▸ **Exercise aim**:
Given the material below, output exactly the lines from the line with "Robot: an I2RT" to the line with "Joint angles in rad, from", both ends included, and no other lines.
══════════
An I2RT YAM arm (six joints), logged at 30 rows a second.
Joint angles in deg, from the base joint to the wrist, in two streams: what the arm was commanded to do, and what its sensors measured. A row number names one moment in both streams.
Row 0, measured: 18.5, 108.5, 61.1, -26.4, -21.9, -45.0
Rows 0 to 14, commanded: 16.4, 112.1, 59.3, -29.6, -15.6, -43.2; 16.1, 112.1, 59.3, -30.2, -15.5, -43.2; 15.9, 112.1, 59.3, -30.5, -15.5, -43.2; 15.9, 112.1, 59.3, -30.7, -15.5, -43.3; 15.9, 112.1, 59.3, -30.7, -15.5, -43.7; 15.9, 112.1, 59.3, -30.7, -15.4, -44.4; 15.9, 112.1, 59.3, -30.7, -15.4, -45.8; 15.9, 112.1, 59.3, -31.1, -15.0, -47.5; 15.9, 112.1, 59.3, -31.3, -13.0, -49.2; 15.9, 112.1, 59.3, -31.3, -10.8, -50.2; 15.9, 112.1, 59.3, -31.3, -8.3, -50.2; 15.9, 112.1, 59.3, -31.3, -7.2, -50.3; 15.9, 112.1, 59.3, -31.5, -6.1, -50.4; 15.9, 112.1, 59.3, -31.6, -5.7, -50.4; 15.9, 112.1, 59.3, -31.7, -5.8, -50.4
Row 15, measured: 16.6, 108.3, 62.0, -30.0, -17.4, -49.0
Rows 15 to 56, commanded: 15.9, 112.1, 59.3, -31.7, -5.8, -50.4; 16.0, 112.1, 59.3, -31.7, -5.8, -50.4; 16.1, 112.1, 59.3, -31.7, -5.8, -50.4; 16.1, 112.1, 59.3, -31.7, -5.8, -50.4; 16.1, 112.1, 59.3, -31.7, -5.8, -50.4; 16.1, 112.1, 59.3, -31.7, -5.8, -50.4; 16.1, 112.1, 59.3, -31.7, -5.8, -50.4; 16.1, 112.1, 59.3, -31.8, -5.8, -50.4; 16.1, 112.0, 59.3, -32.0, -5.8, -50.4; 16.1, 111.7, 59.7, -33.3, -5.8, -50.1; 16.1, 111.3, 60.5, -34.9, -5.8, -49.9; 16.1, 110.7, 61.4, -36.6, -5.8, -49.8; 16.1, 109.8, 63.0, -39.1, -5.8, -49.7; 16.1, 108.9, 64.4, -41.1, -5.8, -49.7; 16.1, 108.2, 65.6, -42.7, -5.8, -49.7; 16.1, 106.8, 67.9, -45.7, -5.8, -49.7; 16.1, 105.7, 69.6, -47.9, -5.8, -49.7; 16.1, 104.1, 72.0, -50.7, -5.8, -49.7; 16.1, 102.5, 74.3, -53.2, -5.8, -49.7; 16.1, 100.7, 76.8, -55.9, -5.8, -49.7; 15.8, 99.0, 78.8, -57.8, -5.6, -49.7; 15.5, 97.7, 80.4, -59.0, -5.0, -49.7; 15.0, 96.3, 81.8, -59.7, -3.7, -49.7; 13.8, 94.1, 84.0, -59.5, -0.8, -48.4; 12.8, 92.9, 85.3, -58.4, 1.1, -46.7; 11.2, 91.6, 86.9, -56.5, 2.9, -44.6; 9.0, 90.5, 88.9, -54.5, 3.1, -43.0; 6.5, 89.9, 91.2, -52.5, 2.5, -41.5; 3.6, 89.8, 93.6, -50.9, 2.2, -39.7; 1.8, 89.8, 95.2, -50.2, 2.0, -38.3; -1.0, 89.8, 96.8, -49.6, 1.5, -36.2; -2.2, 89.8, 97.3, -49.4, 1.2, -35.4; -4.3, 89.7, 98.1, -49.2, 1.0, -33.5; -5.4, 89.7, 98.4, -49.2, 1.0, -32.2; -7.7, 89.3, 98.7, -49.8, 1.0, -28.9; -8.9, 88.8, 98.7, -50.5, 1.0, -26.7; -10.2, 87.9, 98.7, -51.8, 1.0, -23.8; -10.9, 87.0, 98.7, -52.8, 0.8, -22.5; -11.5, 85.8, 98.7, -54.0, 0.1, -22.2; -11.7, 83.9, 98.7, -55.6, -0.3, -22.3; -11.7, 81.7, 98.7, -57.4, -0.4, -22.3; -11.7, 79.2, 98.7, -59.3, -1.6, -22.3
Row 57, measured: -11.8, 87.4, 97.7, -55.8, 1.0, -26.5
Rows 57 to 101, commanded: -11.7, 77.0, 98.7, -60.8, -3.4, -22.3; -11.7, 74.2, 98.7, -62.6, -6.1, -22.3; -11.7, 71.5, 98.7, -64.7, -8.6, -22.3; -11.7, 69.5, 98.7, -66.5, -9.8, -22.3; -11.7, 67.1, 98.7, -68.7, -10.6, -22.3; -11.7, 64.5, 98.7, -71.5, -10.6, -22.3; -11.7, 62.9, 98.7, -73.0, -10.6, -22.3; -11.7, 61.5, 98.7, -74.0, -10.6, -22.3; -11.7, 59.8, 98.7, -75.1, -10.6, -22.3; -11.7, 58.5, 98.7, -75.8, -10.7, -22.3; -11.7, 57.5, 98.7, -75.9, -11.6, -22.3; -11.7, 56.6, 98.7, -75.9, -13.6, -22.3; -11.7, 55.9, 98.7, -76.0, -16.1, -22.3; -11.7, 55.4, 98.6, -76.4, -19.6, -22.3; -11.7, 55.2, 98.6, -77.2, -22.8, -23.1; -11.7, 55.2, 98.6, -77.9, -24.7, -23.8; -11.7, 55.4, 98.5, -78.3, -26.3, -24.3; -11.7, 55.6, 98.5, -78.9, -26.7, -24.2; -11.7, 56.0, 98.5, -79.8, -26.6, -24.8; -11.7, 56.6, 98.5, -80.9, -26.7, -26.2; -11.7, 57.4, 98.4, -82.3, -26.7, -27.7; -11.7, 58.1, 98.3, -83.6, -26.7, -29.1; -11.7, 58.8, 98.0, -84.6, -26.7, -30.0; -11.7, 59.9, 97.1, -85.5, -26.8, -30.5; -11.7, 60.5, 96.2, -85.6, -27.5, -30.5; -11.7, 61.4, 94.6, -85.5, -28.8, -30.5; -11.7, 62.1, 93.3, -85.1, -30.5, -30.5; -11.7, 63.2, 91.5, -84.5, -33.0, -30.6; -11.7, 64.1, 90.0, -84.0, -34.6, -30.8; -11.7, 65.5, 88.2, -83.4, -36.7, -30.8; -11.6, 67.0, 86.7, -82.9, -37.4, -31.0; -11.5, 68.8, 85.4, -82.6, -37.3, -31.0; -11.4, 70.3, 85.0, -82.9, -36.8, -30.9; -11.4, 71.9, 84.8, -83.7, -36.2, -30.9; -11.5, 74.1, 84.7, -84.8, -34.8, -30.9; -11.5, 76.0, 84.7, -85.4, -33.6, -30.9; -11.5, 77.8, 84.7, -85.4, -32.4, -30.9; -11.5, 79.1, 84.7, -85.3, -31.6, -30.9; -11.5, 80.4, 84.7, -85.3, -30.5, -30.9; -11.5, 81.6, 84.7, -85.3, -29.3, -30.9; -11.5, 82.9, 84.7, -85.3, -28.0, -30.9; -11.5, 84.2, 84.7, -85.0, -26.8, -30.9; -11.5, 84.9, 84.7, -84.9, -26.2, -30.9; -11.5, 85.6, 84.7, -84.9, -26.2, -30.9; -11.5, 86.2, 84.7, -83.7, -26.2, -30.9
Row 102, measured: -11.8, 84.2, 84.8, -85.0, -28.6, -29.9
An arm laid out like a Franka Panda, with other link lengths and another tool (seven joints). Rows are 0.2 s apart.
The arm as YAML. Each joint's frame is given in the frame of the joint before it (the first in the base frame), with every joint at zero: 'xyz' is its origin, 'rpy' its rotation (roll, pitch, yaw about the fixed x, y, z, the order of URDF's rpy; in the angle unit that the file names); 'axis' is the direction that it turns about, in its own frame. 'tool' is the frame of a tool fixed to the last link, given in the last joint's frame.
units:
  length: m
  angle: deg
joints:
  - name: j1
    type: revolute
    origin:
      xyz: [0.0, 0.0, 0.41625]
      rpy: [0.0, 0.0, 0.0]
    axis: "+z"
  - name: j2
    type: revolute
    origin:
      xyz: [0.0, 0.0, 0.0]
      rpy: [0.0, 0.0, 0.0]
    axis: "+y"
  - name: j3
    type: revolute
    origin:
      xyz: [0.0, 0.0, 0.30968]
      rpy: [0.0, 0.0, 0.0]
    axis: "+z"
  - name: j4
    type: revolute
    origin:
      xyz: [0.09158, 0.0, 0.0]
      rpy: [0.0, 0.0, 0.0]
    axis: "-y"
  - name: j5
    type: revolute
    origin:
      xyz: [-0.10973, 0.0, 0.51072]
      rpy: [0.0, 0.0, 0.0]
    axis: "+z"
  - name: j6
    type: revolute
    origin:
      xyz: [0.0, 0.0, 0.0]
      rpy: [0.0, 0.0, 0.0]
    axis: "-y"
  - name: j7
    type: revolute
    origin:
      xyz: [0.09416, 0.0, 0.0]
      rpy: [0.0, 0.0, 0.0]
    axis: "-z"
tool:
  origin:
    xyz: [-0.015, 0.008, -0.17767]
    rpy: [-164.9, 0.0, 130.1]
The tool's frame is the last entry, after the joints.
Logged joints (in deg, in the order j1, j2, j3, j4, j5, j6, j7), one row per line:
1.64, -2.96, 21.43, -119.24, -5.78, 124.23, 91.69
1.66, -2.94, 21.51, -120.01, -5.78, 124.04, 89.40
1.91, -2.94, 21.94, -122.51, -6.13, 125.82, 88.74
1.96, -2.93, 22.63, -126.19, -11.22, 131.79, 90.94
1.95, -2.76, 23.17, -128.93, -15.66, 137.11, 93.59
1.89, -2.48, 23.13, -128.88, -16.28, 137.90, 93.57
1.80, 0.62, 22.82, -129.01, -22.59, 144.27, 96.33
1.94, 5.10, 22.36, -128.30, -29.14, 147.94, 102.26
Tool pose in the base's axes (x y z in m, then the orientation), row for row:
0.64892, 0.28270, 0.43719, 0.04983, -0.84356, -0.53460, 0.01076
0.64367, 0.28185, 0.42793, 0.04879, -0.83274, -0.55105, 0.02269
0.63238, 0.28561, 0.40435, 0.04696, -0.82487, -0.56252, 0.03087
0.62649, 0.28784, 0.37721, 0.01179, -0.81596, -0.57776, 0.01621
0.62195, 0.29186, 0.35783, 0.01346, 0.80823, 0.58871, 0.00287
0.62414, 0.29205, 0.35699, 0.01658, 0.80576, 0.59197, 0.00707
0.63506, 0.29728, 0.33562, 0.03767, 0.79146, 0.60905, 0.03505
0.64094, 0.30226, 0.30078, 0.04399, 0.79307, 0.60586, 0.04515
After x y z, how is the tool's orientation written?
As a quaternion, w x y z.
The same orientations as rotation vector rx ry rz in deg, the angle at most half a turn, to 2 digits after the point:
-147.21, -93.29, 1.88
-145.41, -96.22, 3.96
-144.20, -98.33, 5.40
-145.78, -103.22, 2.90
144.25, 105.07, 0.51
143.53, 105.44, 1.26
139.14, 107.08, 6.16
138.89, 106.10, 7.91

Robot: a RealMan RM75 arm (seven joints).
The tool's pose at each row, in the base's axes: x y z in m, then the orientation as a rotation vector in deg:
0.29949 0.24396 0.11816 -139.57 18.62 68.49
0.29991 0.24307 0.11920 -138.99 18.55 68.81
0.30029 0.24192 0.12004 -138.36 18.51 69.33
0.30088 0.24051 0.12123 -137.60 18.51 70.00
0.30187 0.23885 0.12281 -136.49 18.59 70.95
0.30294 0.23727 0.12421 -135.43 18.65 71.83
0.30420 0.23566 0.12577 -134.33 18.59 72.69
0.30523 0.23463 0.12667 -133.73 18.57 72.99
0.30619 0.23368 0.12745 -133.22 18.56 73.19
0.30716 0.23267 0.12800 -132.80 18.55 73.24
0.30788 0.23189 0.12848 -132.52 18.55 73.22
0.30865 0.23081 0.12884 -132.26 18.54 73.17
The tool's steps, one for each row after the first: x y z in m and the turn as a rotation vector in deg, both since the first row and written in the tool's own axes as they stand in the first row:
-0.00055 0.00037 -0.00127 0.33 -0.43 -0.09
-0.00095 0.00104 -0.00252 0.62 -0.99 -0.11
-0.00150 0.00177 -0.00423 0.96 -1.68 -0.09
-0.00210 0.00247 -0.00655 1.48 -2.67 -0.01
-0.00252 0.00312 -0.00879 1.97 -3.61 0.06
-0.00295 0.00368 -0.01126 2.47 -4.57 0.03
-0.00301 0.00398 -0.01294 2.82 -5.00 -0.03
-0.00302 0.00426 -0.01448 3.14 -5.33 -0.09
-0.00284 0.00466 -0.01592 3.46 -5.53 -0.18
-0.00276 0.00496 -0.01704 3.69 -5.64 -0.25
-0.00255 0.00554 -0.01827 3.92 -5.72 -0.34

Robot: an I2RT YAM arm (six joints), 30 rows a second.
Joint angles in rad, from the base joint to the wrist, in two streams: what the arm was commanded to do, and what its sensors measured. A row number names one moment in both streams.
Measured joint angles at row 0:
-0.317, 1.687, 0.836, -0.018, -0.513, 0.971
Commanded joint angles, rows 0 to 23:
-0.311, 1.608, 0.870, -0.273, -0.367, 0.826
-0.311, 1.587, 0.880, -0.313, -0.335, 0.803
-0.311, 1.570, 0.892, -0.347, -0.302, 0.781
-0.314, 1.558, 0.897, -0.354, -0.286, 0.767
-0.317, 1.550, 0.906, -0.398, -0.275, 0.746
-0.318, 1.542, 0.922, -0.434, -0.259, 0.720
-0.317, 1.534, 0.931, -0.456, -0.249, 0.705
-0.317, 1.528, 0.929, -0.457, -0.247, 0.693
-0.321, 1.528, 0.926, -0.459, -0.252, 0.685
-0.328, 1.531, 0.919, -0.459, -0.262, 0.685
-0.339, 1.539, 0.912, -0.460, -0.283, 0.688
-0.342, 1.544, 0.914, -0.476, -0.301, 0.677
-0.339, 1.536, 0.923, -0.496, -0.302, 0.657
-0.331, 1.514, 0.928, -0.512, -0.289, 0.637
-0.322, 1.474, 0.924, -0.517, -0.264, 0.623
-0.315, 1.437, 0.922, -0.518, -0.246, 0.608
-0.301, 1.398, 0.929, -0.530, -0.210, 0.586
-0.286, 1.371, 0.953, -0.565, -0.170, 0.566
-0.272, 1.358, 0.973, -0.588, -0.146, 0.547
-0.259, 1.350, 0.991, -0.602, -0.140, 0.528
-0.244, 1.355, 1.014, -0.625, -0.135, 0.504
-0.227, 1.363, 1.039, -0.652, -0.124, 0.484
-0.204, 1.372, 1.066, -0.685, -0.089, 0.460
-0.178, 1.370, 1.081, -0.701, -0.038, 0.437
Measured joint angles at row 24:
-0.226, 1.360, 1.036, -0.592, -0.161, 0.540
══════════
▸ **Output for this exercise**:
Robot: an I2RT YAM arm (six joints), 30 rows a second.
Joint angles in rad, from the base joint to the wrist, in two streams: what the arm was commanded to do, and what its sensors measured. A row number names one moment in both streams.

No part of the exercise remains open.